NAME

Pod::Simple::Words - Parse words and locations from a POD document

VERSION

version 0.07

SYNOPSIS

use Pod::Simple::Words;

my $parser = Pod::Simple::Words->new;

$parser->callback(sub {
  my($type, $filename, $line, $input) = @_;

  if($type eq 'word')
  {
    # $input is human language word
  }
  elsif($type eq 'stopword')
  {
    # $input is a stopword in tech speak
  }
  elsif($type eq 'module')
  {
    # $input is CPAN moudle (eg FFI::Platypus)
  }
  elsif($type eq 'url_link')
  {
    # $input   is the URL
  }
  elsif($type eq 'pod_link')
  {
    my($podname, $section) = @$input;
    # $podname is the POD document (undef for current)
    # $section is the section      (can be undef)
  }
  elsif($type eq 'man_link')
  {
    my($manname, $section) = @$input;
    # $manname is the MAN document
    # $section is the section      (can be undef)
  }
  elsif($type eq 'section')
  {
    # $input is the name of a documentation section
  }
  elsif($type eq 'error')
  {
    # $input is a POD error
  }
});

$parser->parse_file('lib/Foo.pm');

DESCRIPTION

This Pod::Simple parser extracts words from POD, with location information. Some other event types are supported for convenience. The intention is to feed this into a spell checker. Note:

stopwords

This module recognizes inlined stopwords. These are words that shouldn't be considered misspelled for the POD document.
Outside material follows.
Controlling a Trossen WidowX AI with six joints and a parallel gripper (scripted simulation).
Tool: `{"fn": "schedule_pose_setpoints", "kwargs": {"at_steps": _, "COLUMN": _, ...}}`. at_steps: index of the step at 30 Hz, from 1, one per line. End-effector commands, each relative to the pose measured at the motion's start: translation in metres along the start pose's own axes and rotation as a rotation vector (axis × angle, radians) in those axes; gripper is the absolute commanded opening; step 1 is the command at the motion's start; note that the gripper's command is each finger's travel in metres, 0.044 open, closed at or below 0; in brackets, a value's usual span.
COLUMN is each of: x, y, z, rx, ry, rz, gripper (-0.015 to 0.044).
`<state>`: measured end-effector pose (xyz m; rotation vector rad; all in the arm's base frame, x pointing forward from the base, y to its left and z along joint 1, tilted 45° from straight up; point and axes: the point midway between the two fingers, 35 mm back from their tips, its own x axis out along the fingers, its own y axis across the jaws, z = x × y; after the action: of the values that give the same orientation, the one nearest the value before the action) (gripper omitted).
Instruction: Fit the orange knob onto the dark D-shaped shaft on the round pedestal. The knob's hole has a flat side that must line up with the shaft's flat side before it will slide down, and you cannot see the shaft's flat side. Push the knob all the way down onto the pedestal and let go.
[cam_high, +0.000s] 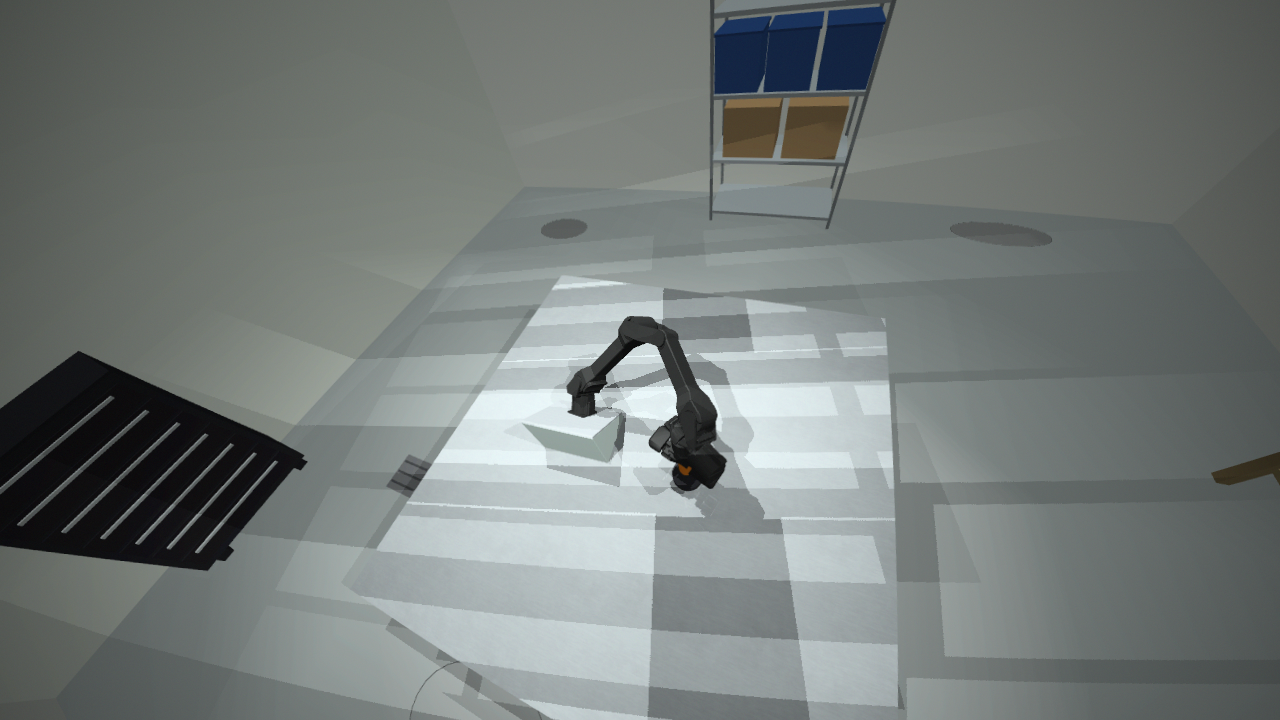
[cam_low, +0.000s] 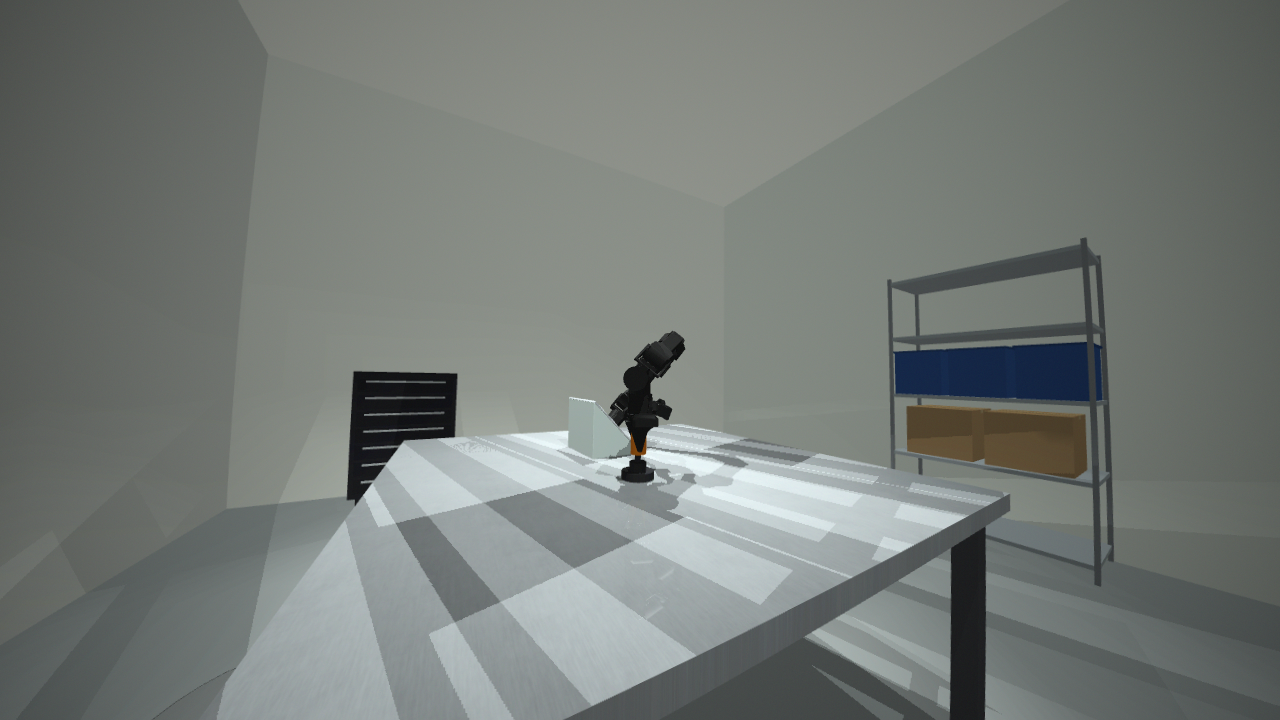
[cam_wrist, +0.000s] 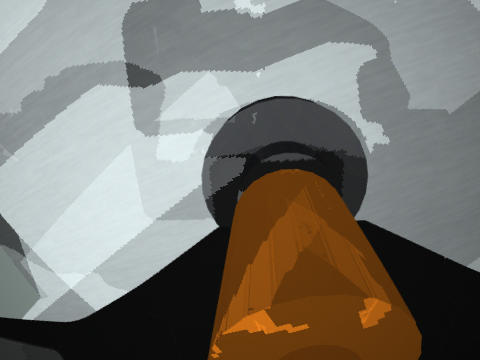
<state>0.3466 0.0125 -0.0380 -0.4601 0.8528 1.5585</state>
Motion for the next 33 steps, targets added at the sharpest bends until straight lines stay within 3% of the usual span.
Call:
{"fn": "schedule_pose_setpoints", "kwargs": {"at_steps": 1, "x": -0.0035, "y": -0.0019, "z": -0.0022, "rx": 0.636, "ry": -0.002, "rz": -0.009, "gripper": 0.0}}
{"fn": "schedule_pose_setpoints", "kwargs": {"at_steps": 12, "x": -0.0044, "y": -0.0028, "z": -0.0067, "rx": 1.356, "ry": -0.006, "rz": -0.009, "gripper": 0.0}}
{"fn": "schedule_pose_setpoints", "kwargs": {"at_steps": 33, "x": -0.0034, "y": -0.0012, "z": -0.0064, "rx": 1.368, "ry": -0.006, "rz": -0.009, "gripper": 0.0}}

head1 is normalized to lowercase

Since the convention is to uppercase =head1 elements in POD, and most spell checkers consider this a spelling error, we convert =head1 elements to lower case.

comments in verbatim blocks

Comments are extracted from verbatim blocks and their words are included, because misspelled words in the synopsis comments can be embarrassing!

unicode

Should correctly handle unicode, if the =encoding directive is correctly set.

CONSTRUCTOR

new

my $parser = Pod::Simple::Words->new;

This creates an instance of the parser.

PROPERTIES

callback

$parser->callback(sub {
  my($type, $filename, $line, $input) = @_;
  ...
});

This defines the callback when the specific input items are found. Types:

word

Regular human language word.

stopword

Word that should not be considered misspelled. This is often for technical jargon which is spelled correctly but not in the regular human language dictionary.

module

CPAN Perl module. Of the form Foo::Bar. As a special case Foo::Bar's is recognized as the possessive of the Foo::Bar module.

A regular internet URL link.

my($podname, $section) = @$input;

A link to another POD document. Usually a module or a script. The $podname is the name of the pod document to link to. If this is undef, it means that the link is to a section inside the current document. The $section is the section of the document to link to. The $section will be undef if not linking to a specific section.

my($manname, $section) = @$input;

A link to a UNIX man page. The $manname is the name of the man page. The $section is the section of the man page to link to, which will be undef if not linking to a specific section.

section

A section inside of the current document which can be linked to externally or internally. This is usually the title of a header like =head1, =head2, etc.

error

An error that was detected during parsing. This allows the spell checker to check the correctness of the POD at the same time if it so chooses.

Additional arbitrary types can be added to the splitter class in addition to these.

splitter

$parser->splitter($splitter);

The $splitter is an instance of Text::HumanComputerWords, or something that implements a split method exactly like it does. It is used to split text into human and computer words. The default is reasonable for Perl.

METHODS

skip_sections

$parser->skip_sections(@sections);

Skip the given =head1 level sections. Note that words from the section header itself will be included, but the content of the section will not. This is useful for skipping CONTRIBUTOR or similar sections which are usually mostly names and shouldn't be spell checked against a human language dictionary.

SEE ALSO

Pod::Spell

and other modules do similar parsing of POD for potentially misspelled words. At least internally. The usually explicitly exclude comments from verbatim blocks, and often split words on the wrong boundaries.

AUTHOR

Graham Ollis <plicease@cpan.org>

COPYRIGHT AND LICENSE

This software is copyright (c) 2021 by Graham Ollis.

This is free software; you can redistribute it and/or modify it under the same terms as the Perl 5 programming language system itself.